--- Data supplied ---
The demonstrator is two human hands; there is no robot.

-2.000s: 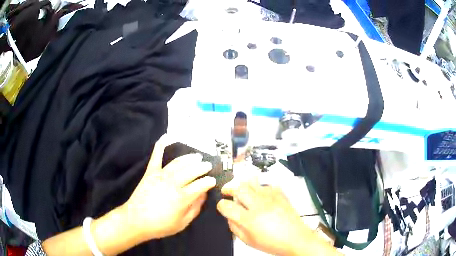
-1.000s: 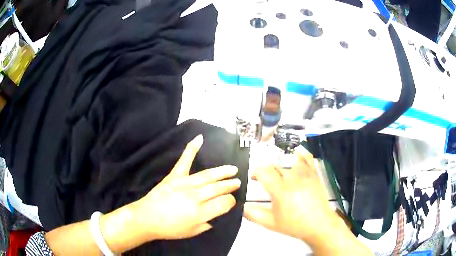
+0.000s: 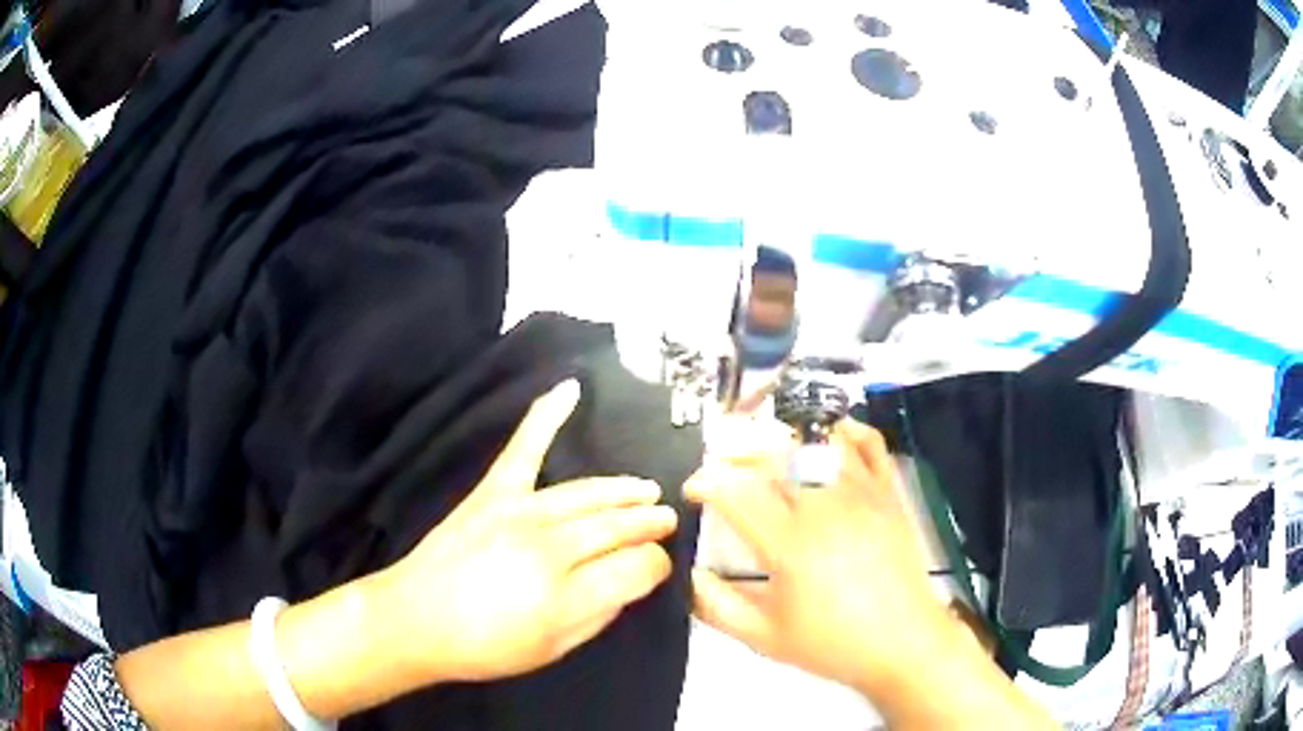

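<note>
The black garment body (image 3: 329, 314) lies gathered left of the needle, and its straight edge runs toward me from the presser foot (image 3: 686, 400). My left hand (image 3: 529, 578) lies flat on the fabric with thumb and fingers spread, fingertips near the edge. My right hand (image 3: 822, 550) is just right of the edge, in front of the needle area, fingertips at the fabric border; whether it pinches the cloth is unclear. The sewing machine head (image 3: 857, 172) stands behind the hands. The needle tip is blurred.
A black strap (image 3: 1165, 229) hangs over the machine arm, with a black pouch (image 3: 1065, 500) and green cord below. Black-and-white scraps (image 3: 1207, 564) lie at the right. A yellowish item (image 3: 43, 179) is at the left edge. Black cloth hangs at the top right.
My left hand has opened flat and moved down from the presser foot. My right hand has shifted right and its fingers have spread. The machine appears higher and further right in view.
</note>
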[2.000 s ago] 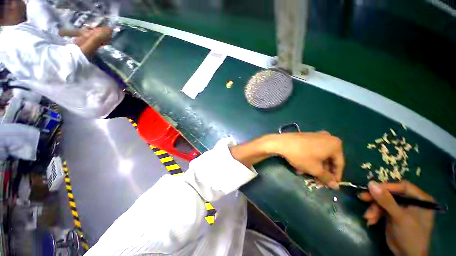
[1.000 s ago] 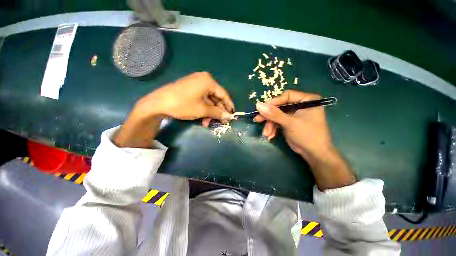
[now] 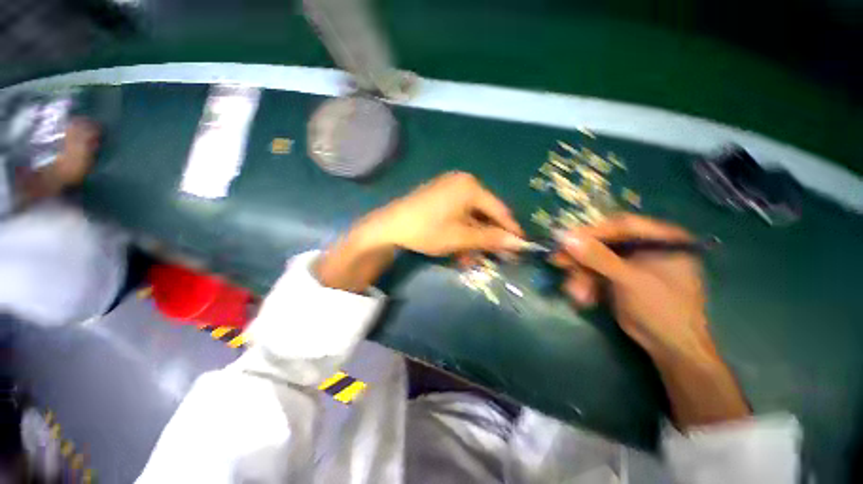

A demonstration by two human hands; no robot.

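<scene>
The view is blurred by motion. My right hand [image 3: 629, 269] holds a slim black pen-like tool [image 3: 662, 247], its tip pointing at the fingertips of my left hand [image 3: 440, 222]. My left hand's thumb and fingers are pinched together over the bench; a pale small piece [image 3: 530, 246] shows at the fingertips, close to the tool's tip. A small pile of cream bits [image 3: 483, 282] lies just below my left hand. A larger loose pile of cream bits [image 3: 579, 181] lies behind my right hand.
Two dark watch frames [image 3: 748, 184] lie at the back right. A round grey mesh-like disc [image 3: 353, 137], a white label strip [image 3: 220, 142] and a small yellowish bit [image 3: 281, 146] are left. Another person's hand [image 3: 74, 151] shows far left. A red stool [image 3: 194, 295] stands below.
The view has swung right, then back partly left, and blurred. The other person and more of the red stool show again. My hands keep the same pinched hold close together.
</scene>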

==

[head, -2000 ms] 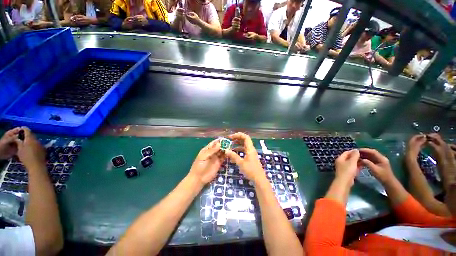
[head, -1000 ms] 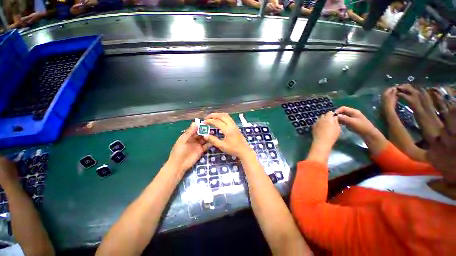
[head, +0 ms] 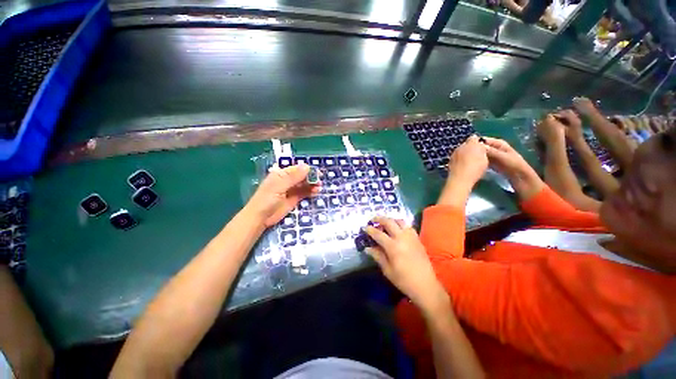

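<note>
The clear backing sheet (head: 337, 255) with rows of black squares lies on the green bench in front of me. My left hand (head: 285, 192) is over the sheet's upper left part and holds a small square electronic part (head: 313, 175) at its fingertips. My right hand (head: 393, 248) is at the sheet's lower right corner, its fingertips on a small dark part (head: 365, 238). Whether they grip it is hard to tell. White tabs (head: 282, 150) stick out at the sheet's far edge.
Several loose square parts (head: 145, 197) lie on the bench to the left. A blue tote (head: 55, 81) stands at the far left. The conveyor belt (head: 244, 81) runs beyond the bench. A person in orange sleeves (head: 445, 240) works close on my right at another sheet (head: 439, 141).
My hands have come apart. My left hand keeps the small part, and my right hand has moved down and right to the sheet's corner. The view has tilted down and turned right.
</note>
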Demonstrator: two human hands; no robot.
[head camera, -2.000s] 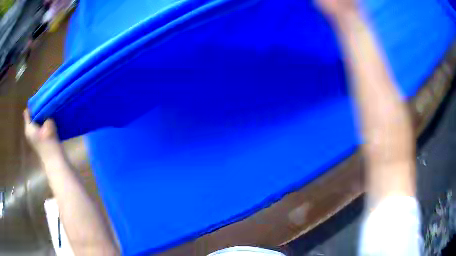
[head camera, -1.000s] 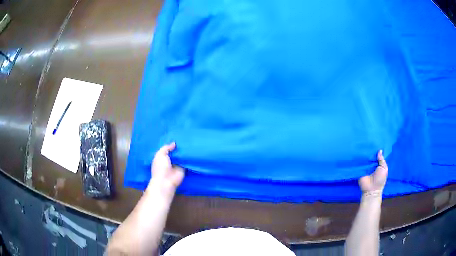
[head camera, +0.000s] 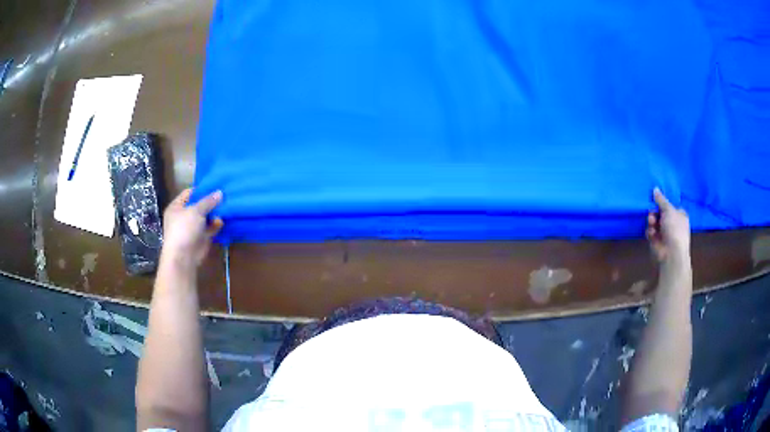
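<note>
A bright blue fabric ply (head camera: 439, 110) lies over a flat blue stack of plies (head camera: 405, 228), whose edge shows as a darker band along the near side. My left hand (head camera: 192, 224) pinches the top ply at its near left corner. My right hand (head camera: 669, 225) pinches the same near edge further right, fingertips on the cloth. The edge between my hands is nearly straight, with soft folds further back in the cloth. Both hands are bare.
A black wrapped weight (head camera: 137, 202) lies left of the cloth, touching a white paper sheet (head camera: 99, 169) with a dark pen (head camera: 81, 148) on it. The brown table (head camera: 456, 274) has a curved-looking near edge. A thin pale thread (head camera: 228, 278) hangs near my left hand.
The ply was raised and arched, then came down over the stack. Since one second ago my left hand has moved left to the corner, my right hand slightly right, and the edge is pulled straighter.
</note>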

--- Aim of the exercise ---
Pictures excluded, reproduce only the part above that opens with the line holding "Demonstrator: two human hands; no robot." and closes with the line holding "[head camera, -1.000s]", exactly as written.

--- Task output ---
Demonstrator: two human hands; no robot.
[head camera, -2.000s] 
[head camera, -1.000s] 

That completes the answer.